Air fluidized bed
HCPCS code
Name of the Procedure:
Common Name: Air Fluidized Bed
Technical/Medical Term: Air Fluidized Therapy Bed (HCPCS E0194)
Summary
An air fluidized bed is a highly specialized hospital bed that uses a fluid-like medium of air to support patients. This advanced bed is often used for patients with severe wounds or those who are immobile, minimizing pressure points and improving healing.
Purpose
Medical Conditions Addressed:
- Severe pressure ulcers
- Burns
- Grafts
- Certain respiratory or circulation conditions
Goals and Outcomes:
- Reduce pressure on the skin to prevent or treat pressure sores
- Improve healing of existing wounds
- Enhance patient comfort by distributing body weight more evenly
Indications
Specific Symptoms or Conditions:
- Stage III or IV pressure ulcers
- Chronic, non-healing wounds
- Recent skin grafts or burns
Patient Criteria:
- Patients with poor mobility
- Patients who have not responded to other wound care treatments
Preparation
Pre-procedure Instructions:
- Clean the area where the bed will be placed
- Ensure electric and pneumatic connections are available
- Positioning and patient transfer plan
Diagnostic Tests or Assessments:
- Clinical assessment of wounds
- Overall health evaluation
Procedure Description
Step-by-Step Explanation:
- Setting up the air fluidized bed according to the manufacturer's instructions.

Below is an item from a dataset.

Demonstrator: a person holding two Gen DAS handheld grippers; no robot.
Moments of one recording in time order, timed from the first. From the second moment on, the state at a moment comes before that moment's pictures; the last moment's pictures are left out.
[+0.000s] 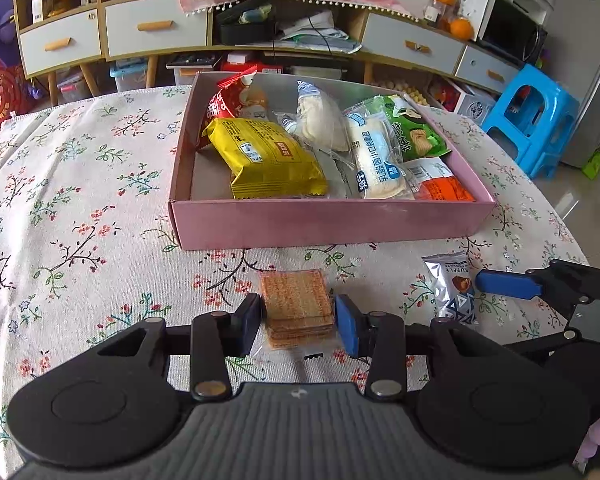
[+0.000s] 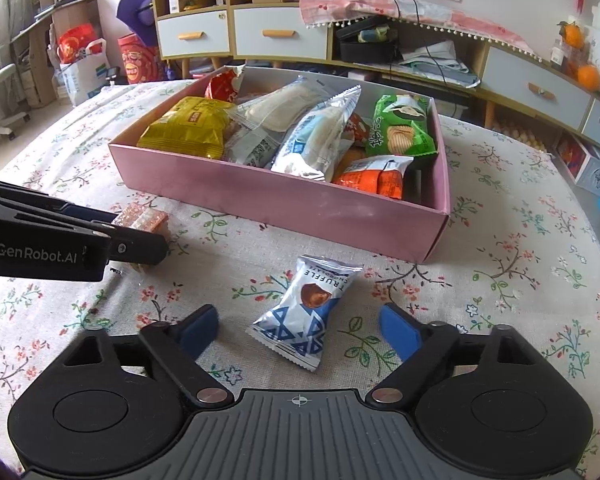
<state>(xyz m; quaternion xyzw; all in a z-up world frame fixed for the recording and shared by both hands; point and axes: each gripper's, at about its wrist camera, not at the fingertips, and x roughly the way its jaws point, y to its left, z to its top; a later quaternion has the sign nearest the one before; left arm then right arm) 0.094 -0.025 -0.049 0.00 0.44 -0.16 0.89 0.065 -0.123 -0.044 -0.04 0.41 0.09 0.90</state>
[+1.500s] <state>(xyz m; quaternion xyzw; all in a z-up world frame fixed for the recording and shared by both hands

- Carefully transferring the patient onto the bed using appropriate lifting techniques.
- Adjusting the bed settings to optimize airflow and pressure distribution for the patient's needs.
- Regularly monitoring the patient's condition and adjusting the bed settings as necessary.
Tools, Equipment, Technology:
- Air fluidized bed
- Electric and pneumatic supplies
- Transfer aids like a hoist or sliding sheets
Anesthesia/Sedation: Not applicable. The procedure is non-invasive.
Duration
The initial setup may take about 30–60 minutes. The patient will use the bed for an extended period depending on the healing process which may range from weeks to months.
Setting
Typically performed in a hospital or specialized care facility.
Personnel
Healthcare Professionals Involved:
- Nurses
- Wound care specialists
- Physical therapists
- Hospital technicians
Risks and Complications
Common Risks:
- Device malfunction
- Patient not benefitting from reduced pressure points
Possible Complications:
- Respiratory issues due to too much airflow
- Allergic reaction to bed materials (rare)
- Overheating or chills
Benefits
Expected Benefits:
- Significant reduction in pressure ulcers
- Enhanced wound healing
- Increased patient comfort and reduced pain Benefits are typically observed within a few days to weeks of use.
Recovery
Post-Procedure Care:
- Regular repositioning and skin assessments
- Monitoring of wound healing and adjustment of care plans
Recovery Time: Varies depending on the patient’s condition, ranging from weeks to months.
Restrictions/Follow-Up:
- Limited movement; primarily bed rest
- Scheduled follow-ups with wound care specialists and physiotherapists
Alternatives
Other Treatment Options:
- Standard hospital beds with specialized mattresses
- Foam composite or gel overlays
- Low air loss mattresses
Pros and Cons of Alternatives:
- Standard Beds: Less expensive but may not provide adequate pressure relief.
- Foam Composite Overlays: Cost-efficient but less effective for severe wounds.
- Low Air Loss Mattresses: Good for pressure relief but not as effective in wound healing as air fluidized beds.
Patient Experience
During Procedure:
- The patient may feel a sensation of floating or being gently supported by air.
- No pain due to the non-invasive nature of the bed.
Post-Procedure:
- Noticeable comfort and relief from pressure points.
- Regular monitoring and repositioning to optimize healing.
Pain Management:
- The air fluidized bed itself helps alleviate pain associated with pressure ulcers and wounds.
- Additional analgesics or comfort measures may be provided based on patient needs.